Reduce Your Diversification Risks

December 27, 2016 11:28 AM
Reduce Your Diversification Risks

Weigh the pros and cons for new farming ventures

Continued weak commodity prices are prompting many farmers to seek new ways to spread risk. Is now the right time to add a niche crop or dive into a livestock enterprise or another complementary business?

“Farmers are willing to try new things to make a profit, and specialty markets have enticing premiums, especially looking into 2017,” says Katie Hancock, marketing consultant with Brock & Associates and a Kentucky producer. “But where’s the fine line between innovative and dangerous? Innovators are risk-takers by nature, but they do it wisely.”

Diversified farms tend to enjoy many benefits. These can include better resource use, improved ecology, additional revenue and growth opportunities, says Bret Oelke, farm management coach with Innovus Agra. 

Yet specialty-crop supplies can be overproduced easily, Oelke cautions. You must do your homework on the market venture.

If you’re not ready to commit to a new crop, Hancock suggests growing a niche variety of a common crop. For instance, if you grow non-GMO soybeans and the market vanishes, you can sell to a traditional buyer. “Sticking to a common product with significant demand lessens the risk,” she says. 

Farmers should look at putting their eggs in different baskets. 

“The earlier you are in your career, the more important it is to have complementary enterprises,” Oelke says. “Spend the time to become confident the investments you make in diversifying your income streams will improve or enhance your business.”

Read the Fine Print for Niche Crops

When producing specialty crops, carefully review the contract, advises Katie Hancock, marketing consultant with Brock & Associates. “An offer to pay you 50¢ more than the market isn’t the fine print—that’s the advertisement,” she says. “Know the difference.”

Payment terms: Look for clauses of deferred payment. Will you be paid in 30 days? One day? Six months?

Title: Typically, the product is owned by the buyer once it is delivered.

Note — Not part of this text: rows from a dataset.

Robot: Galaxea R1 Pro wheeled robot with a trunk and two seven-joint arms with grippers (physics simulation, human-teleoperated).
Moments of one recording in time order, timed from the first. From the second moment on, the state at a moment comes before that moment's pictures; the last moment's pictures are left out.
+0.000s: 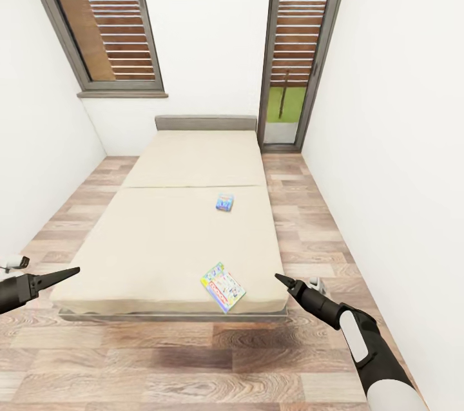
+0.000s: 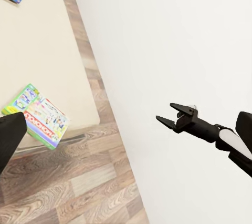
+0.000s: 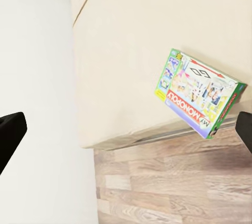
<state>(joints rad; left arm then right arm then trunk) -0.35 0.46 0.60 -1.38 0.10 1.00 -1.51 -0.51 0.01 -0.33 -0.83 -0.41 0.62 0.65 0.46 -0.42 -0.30</state>
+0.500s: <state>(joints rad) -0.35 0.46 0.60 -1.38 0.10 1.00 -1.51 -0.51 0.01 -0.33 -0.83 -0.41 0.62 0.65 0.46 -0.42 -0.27</state>
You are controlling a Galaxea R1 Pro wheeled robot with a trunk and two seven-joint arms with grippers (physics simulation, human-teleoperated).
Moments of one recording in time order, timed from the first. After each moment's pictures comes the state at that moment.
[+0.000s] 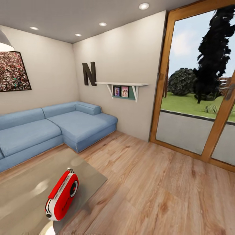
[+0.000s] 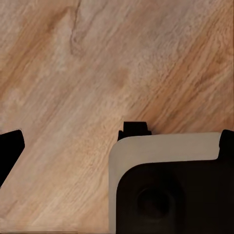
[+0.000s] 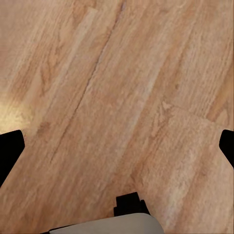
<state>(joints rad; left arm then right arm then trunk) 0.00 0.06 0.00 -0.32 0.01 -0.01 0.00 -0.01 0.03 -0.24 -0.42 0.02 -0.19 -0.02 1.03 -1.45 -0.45</state>
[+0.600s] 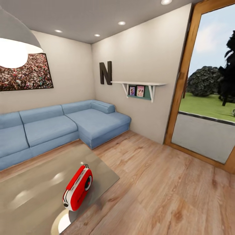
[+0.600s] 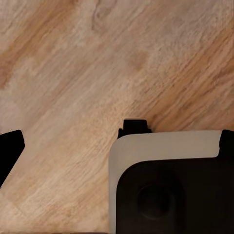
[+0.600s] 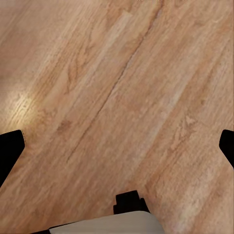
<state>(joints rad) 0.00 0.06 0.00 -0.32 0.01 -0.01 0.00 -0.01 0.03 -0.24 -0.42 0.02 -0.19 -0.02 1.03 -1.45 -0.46</state>
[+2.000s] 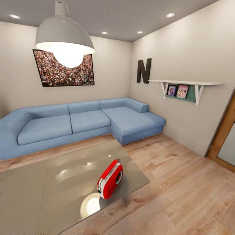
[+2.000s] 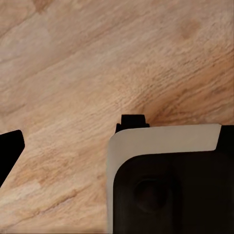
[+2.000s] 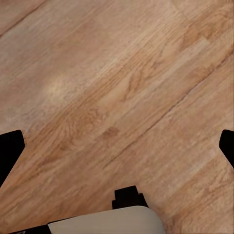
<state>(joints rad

Confirm this, though, as ownership sometimes takes effect after full or partial payment.

Cancellation terms: Can the buyer cancel the contract?

Premium guidelines: Do you automatically receive the premium? Is the premium tied to quality? Ideally, the contract will state terms of payment or deductions.  

Pricing tools: Are you pricing by the acre, the bushel or the unit? Not all buyers follow the row-crop guidelines.  

Rights of refusal: Can the buyer reject the product? 

Delivery terms: A 50¢ premium might actually be worth less or more depending on whether it occurs at harvest delivery or after several months in the bin. Consider storage and interest expenses.